**Data for this exercise**
----

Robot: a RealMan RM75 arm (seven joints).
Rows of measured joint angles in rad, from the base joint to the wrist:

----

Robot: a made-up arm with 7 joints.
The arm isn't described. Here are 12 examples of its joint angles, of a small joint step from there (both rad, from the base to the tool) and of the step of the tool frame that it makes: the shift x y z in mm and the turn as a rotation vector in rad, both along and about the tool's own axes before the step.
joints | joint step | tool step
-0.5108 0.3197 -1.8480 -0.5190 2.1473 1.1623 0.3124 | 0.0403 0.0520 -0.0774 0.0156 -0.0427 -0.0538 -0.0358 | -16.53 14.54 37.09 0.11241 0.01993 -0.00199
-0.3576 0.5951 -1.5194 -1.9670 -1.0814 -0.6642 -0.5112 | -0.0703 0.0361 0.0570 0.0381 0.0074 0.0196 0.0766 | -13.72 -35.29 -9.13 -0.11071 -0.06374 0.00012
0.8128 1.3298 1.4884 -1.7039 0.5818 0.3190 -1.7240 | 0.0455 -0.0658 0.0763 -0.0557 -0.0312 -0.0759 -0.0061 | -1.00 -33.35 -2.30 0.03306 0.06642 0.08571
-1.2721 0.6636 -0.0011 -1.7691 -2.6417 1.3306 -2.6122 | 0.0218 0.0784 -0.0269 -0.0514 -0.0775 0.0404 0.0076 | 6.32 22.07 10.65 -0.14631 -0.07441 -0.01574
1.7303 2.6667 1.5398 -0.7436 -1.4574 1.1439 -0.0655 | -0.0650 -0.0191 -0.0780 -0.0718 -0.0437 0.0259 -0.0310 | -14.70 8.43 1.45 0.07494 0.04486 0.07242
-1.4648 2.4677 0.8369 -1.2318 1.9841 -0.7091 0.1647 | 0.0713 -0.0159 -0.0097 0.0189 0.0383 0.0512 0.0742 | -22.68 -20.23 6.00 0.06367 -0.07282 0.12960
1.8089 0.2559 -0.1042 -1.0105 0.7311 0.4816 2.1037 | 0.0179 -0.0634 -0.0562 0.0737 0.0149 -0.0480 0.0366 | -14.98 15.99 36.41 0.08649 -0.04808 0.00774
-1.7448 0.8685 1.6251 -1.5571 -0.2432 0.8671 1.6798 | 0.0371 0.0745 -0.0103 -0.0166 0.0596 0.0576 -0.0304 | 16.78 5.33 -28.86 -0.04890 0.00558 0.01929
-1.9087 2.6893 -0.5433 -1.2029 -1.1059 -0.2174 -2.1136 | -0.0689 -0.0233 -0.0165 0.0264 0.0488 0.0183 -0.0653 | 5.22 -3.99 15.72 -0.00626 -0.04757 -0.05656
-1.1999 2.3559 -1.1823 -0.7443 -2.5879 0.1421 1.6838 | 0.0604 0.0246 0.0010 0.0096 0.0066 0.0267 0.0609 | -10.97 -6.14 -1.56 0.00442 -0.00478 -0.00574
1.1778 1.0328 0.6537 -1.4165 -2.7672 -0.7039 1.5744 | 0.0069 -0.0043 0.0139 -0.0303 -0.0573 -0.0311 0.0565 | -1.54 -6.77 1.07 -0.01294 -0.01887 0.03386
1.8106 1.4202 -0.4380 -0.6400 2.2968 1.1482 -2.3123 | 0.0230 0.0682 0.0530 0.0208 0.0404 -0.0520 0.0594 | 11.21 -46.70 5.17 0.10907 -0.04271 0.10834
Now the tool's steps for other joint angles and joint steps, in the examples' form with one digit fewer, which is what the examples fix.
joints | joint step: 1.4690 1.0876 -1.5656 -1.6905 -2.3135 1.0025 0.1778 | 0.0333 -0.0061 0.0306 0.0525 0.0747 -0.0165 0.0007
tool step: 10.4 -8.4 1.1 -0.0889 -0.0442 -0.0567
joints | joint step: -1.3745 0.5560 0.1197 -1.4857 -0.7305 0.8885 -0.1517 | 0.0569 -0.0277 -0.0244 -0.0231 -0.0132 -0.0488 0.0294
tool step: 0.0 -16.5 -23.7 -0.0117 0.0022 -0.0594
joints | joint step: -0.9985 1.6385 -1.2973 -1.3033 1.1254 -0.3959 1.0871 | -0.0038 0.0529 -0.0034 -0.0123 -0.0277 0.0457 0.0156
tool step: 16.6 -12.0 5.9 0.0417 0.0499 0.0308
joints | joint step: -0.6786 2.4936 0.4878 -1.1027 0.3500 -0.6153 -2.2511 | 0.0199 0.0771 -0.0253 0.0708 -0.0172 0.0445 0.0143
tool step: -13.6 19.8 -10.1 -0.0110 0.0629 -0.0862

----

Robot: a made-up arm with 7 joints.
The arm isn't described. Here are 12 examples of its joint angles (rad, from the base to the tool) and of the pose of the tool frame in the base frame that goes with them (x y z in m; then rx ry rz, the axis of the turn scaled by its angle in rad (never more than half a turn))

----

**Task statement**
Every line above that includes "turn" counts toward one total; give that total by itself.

**Response for this exercise**
2